The class framework has a direct implication for takeoff depth. Early classes demand parametric judgment — knowing what a similar project cost per unit of capacity. Detailed classes require line-item quantity takeoffs from coordinated drawings. Accuracy does not improve simply by spending more time on a Class 5 estimate; if design is 10% complete, uncertainty comes from missing definition, not from the estimator.

Stating the class on a deliverable is a professional obligation. A Class 3 budget should carry more contingency than a Class 1 bid, and an owner receiving an unlabeled number has no way to size their reserve correctly. Detailed bid estimates built on strong project definition routinely achieve 5–10% accuracy — and that accuracy is credible only because the class label makes the definition level explicit.

Questions estimators actually ask

What are the AACE estimate classes?

AACE International defines five classes from Class 5 (conceptual, lowest accuracy) to Class 1 (definitive, highest accuracy), based on the level of project definition per recommended practice 18R-97.

What is the accuracy range of a Class 5 estimate?
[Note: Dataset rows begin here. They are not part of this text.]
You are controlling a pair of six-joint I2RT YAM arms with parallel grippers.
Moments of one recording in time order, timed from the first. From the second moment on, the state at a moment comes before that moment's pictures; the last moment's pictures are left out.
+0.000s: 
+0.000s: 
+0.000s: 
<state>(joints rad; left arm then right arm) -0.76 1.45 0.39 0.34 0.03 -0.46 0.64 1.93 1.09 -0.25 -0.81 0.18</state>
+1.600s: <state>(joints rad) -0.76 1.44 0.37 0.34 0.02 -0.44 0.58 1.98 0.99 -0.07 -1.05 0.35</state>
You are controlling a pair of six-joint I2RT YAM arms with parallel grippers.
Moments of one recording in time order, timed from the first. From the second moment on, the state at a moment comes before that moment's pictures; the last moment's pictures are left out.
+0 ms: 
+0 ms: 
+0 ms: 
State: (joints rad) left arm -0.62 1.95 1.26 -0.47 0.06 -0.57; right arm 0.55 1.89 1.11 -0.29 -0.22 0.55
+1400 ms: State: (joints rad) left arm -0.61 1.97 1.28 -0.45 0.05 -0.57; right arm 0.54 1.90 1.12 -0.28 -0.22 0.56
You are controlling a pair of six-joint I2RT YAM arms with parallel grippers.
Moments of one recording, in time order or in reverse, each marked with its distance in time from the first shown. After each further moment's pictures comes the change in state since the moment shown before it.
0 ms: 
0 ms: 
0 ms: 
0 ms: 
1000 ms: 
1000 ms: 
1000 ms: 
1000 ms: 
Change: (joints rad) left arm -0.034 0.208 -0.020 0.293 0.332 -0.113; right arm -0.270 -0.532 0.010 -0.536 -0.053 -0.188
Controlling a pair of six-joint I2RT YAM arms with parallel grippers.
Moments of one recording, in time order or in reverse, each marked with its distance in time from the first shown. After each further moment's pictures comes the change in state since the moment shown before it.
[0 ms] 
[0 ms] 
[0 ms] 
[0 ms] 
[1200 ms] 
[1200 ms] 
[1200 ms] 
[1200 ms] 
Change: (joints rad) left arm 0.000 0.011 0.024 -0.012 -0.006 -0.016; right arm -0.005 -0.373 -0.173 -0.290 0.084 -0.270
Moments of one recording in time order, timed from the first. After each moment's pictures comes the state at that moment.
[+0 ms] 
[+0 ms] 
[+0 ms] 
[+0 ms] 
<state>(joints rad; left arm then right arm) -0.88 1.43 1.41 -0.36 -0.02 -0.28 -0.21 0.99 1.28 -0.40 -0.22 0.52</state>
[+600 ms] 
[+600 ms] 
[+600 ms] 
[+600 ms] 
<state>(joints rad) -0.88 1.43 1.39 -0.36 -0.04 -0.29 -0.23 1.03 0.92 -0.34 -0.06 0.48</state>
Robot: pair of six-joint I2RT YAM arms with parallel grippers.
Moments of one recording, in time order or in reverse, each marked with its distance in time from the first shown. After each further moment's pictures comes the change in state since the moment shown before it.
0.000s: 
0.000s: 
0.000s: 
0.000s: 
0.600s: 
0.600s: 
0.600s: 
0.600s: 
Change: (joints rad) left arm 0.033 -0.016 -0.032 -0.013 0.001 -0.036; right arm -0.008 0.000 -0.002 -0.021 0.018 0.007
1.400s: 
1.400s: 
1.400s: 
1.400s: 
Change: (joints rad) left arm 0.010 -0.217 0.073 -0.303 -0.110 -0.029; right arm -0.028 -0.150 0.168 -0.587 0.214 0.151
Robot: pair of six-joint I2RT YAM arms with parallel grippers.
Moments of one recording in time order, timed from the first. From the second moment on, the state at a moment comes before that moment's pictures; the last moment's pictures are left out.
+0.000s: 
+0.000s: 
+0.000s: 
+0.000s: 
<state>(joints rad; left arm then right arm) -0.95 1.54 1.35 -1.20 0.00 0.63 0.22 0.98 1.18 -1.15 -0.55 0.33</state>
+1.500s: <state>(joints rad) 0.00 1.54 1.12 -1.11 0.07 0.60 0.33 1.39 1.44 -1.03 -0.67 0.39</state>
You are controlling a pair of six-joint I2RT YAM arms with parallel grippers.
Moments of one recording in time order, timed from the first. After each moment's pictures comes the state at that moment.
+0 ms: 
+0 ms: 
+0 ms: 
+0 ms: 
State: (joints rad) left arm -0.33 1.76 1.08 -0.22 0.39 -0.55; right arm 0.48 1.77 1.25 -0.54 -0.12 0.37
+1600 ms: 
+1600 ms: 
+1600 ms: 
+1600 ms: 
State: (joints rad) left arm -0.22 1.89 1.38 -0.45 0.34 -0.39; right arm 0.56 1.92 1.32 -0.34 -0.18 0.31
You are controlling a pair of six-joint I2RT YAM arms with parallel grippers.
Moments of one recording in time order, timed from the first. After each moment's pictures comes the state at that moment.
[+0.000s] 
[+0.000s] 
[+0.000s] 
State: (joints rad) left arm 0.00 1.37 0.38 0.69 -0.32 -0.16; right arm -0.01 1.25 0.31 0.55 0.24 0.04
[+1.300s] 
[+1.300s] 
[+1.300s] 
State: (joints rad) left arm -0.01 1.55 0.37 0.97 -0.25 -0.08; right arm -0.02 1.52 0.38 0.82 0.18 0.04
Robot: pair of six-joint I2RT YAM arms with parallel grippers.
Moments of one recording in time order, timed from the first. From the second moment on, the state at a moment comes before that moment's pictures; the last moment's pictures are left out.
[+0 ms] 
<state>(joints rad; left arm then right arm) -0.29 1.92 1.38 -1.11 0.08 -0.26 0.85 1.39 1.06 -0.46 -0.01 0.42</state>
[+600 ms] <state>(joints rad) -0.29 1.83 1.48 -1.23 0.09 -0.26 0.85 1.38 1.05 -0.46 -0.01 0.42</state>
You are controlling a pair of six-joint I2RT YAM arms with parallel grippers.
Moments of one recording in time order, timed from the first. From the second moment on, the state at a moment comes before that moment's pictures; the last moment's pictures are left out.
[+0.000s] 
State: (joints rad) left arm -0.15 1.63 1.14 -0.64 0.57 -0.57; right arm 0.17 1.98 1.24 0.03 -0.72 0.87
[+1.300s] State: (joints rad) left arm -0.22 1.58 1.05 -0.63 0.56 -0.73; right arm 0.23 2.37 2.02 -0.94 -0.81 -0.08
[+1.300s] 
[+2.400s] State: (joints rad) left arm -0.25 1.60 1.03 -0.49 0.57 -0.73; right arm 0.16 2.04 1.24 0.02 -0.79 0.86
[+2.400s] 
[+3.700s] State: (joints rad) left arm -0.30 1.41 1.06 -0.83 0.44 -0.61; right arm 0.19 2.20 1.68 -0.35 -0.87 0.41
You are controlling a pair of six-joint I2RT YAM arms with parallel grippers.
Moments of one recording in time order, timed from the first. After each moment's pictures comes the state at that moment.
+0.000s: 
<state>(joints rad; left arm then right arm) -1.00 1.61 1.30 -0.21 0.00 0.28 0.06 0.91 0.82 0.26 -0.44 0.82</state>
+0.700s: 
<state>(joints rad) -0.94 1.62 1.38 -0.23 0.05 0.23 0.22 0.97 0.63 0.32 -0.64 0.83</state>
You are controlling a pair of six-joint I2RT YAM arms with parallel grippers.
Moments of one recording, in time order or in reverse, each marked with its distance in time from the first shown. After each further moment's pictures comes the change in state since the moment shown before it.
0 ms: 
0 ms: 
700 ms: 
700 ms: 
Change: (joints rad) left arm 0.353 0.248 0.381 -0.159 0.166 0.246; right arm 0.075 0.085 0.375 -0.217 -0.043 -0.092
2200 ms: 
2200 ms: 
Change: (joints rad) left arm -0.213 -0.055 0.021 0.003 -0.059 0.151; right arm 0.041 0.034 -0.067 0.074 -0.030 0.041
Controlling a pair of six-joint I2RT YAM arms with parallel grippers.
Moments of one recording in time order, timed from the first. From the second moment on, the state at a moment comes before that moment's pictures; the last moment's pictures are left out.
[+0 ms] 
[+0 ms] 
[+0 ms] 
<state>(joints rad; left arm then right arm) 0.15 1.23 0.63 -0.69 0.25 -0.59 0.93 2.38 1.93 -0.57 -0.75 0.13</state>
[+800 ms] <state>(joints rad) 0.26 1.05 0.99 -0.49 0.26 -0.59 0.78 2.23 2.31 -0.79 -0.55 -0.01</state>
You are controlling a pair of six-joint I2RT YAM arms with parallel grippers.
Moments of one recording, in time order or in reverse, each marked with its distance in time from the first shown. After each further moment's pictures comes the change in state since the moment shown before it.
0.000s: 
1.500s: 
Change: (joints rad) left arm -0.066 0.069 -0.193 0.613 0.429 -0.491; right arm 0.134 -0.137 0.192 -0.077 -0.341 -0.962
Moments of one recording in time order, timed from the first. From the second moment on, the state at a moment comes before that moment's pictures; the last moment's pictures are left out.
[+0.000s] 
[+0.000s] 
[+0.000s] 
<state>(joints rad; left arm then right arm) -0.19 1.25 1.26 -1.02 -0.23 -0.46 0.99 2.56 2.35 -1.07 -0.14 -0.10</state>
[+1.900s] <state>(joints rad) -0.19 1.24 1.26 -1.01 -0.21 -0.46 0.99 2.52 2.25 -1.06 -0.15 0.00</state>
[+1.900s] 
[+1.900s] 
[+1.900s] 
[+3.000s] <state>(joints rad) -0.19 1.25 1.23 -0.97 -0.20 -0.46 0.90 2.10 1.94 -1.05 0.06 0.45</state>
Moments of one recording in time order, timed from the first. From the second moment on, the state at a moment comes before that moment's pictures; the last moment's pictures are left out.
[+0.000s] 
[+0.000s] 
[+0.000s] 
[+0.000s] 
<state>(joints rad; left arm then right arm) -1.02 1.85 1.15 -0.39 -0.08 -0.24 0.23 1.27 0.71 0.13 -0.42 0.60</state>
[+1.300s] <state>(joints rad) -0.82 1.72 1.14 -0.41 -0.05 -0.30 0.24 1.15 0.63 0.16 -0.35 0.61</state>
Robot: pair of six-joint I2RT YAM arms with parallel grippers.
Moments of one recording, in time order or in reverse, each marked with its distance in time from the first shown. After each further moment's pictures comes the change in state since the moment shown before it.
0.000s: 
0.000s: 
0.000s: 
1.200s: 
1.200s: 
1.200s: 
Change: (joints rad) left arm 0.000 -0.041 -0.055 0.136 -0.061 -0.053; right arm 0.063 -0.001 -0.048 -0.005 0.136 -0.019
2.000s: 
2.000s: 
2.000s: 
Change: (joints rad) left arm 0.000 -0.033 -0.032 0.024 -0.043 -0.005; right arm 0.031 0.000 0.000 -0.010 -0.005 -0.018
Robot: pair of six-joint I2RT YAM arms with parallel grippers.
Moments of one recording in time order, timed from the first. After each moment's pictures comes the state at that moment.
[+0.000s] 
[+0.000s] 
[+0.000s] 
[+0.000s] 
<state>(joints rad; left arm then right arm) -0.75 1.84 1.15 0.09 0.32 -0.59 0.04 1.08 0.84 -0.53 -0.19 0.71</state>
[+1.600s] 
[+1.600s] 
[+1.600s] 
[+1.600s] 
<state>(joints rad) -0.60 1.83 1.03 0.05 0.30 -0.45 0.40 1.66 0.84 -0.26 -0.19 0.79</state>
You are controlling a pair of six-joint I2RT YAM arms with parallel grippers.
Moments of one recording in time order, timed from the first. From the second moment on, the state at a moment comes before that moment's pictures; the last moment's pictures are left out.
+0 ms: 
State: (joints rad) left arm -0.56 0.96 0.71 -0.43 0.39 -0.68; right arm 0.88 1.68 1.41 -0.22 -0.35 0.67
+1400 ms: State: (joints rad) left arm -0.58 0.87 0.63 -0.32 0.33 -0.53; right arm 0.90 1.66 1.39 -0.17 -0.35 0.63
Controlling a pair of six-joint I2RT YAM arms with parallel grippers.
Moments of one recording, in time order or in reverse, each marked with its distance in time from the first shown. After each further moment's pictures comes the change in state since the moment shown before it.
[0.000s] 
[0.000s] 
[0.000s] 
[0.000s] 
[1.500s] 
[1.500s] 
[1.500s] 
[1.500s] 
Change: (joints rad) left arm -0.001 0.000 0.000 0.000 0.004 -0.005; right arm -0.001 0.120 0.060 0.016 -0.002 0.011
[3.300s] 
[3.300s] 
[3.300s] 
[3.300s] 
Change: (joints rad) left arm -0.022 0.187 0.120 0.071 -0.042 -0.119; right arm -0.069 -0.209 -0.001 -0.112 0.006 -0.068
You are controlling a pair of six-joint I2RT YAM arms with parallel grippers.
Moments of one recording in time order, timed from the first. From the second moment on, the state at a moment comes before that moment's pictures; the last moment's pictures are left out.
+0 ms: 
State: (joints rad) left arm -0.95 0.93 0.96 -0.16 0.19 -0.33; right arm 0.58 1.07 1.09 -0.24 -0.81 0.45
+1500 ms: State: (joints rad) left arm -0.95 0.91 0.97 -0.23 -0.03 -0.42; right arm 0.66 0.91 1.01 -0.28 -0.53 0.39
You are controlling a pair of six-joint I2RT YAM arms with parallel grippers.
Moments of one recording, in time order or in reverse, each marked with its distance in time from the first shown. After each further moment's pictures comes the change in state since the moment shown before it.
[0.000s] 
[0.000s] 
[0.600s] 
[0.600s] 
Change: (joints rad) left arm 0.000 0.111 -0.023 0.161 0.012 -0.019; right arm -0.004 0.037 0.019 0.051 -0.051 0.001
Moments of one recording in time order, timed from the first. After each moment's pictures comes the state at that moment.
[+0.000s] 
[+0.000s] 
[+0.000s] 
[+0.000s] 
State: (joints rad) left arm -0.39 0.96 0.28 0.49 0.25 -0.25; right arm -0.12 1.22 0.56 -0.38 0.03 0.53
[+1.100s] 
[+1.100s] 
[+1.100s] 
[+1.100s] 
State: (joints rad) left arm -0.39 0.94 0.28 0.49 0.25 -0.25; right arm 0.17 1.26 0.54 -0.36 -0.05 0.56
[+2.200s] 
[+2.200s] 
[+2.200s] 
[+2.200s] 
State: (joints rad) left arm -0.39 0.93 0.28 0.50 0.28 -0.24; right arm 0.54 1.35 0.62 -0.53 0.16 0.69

A Class 5 estimate is built on 0–2% project definition with a wide accuracy range, commonly cited around -20% to -50% on the low side and +30% to +100% on the high side.

What is the difference between Class 5 and Class 1?

Class 5 is an early conceptual screening estimate using parametric methods; Class 1 is a definitive estimate from detailed takeoffs with 65–100% project definition and the tightest accuracy.

Which estimate class should a bid be?

Hard-bid lump sum numbers should be Class 2 or Class 1 — built from detailed quantity takeoffs and firm pricing, with accuracy ranges often around 5–15%.

What drives the estimate class?

The level of project definition (how complete the engineering and design are), not just hours spent. More design detail enables more detailed takeoffs and a tighter class.

What is an order-of-magnitude estimate?

It is an early, rough estimate roughly equivalent to AACE Class 5 or 4, used to screen feasibility before significant design exists, with a wide accuracy range.